> [ASSIGNED TASK]
Below is a listing. Return the lines from the one that contains "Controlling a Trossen" to the one that contains "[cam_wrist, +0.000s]", both ends included, verbatim and with no pictures.

> [MATERIALS PROVIDED]
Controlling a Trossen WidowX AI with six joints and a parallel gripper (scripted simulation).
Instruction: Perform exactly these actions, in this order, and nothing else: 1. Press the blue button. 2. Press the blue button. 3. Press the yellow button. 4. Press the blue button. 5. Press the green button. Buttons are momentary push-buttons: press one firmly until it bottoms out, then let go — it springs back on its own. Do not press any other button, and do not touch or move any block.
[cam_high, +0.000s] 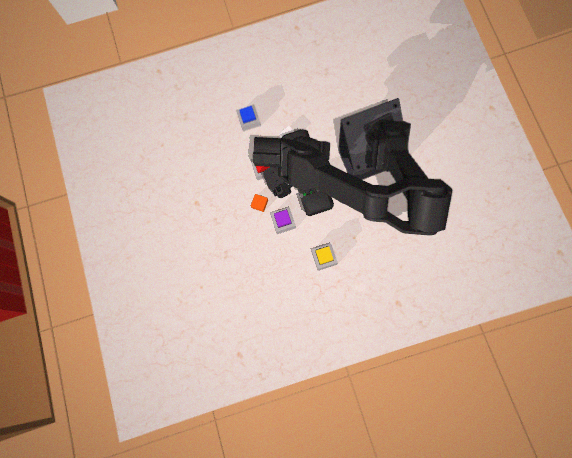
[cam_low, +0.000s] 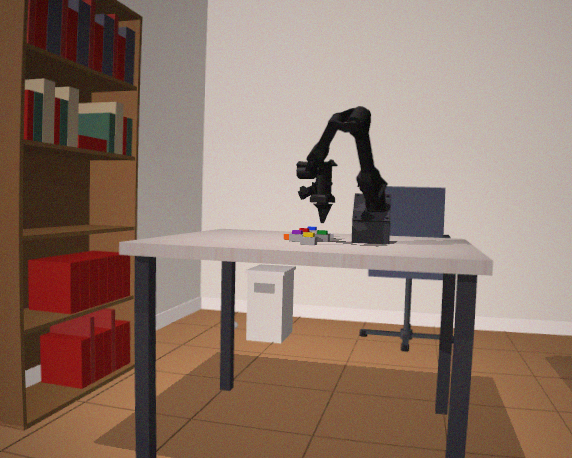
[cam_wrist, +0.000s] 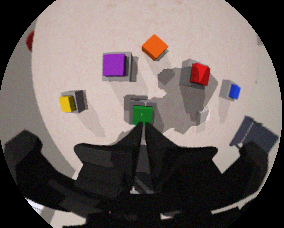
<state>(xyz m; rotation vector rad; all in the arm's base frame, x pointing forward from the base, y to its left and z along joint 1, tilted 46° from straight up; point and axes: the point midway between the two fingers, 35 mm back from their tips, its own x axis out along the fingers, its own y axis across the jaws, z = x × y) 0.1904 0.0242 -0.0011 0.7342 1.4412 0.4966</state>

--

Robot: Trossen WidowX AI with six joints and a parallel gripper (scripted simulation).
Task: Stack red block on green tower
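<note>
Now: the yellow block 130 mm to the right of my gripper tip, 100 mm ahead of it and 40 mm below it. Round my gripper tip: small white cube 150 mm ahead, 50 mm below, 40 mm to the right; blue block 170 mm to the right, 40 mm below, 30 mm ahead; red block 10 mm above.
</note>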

> [SOLUTION]
Controlling a Trossen WidowX AI with six joints and a parallel gripper (scripted simulation).
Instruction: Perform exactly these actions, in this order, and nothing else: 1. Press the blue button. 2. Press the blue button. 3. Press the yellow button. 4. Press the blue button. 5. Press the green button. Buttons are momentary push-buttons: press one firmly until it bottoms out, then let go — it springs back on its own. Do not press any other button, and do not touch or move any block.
[cam_high, +0.000s] 
[cam_low, +0.000s] 
[cam_wrist, +0.000s] 

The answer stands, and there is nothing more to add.